> **WHAT YOU WILL DO**
Images excluded, reproduce each line of the records exactly as it stands.

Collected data

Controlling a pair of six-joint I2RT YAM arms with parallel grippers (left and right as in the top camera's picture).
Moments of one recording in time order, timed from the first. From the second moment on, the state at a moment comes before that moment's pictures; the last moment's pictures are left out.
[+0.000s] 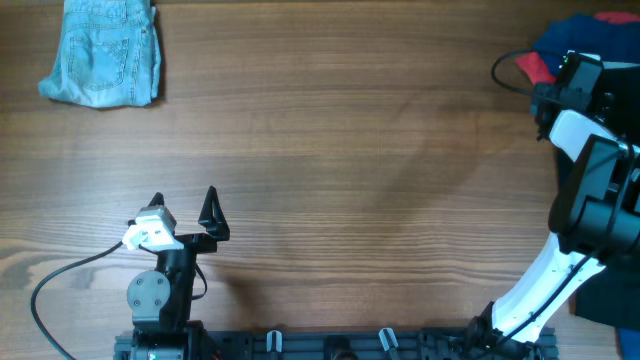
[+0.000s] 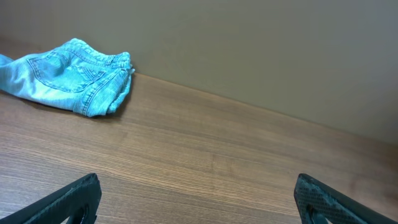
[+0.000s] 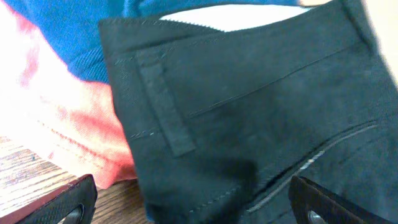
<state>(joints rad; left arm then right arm) 0.00 0.01 0.01 -0.07 0.01 -0.30 -0.35 2.13 1.30 0.06 0.44 -0.22</state>
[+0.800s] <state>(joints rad) 0.00 0.01 0.01 -0.07 0.01 -0.30 -0.35 2.11 1.31 -0.01 0.46 -0.09</state>
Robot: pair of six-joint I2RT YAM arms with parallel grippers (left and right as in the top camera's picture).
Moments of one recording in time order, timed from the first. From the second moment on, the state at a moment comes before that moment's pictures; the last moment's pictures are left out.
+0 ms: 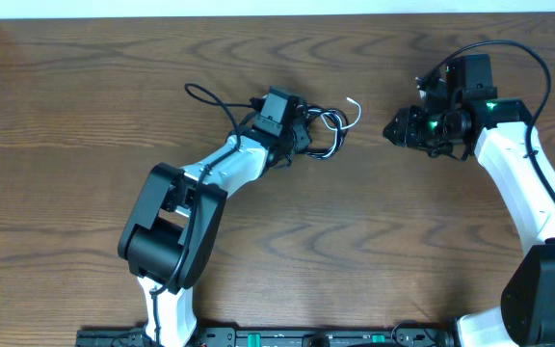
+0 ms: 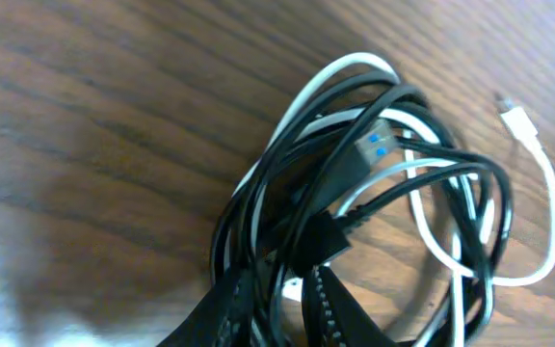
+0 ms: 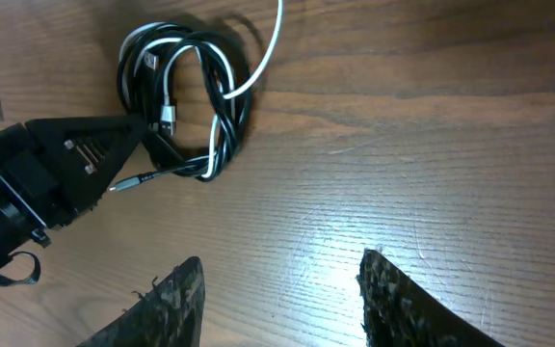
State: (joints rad) left arm -0.46 2.00 1.20 -0.16 0.09 -0.88; right arm 0.08 1.66 1.29 -0.78 -0.39 0.28
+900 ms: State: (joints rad) left arm -0.45 1.85 1.21 -0.37 0.34 -0.69; right arm 0.08 1.66 1.29 -0.70 -0.57 0.11
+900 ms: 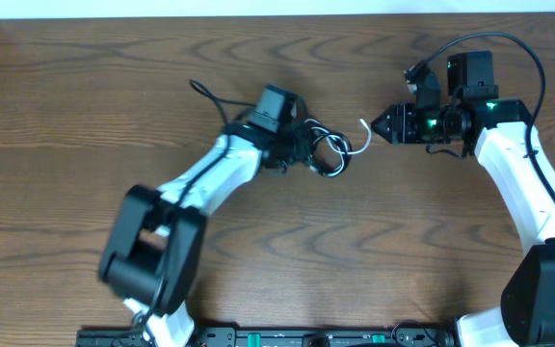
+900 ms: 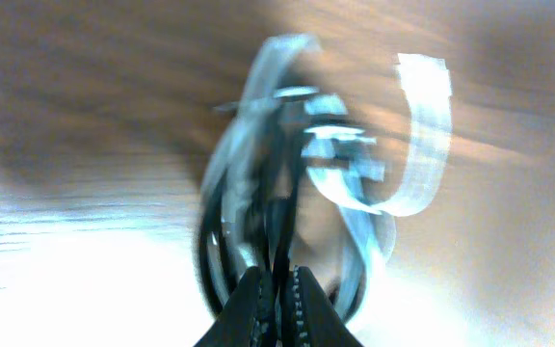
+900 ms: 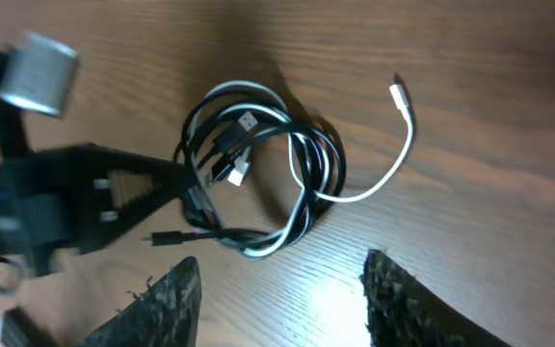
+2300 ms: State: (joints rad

> **RESULT OF THIS TASK**
Controlling a pair of six-joint I2RT YAM arms with parallel grippers (left and right as in the top camera's picture).
Moments of one recording in time order, timed from the first. From the second moment on, the state at a moment comes before that moment's pictures; the last moment's pictures are left out.
[+0.000s] 
[+0.000s] 
[+0.000s] 
<state>(joints rad; left arm then right arm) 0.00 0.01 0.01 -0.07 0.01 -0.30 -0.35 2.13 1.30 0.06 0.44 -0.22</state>
[+0.800s] <state>(joints rad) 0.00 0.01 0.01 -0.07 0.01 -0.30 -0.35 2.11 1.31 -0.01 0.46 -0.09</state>
Robot: pair of six-joint I2RT YAM arms with parallel grippers (left and right as in the top camera's picture).
Moments of one recording in time order, timed from the first. From the second moment on, the state at a moment comes before that moment's pictures; the last moment's pictures are left out.
+0 ms: 
+0 ms: 
+0 ms: 
State: (joints rad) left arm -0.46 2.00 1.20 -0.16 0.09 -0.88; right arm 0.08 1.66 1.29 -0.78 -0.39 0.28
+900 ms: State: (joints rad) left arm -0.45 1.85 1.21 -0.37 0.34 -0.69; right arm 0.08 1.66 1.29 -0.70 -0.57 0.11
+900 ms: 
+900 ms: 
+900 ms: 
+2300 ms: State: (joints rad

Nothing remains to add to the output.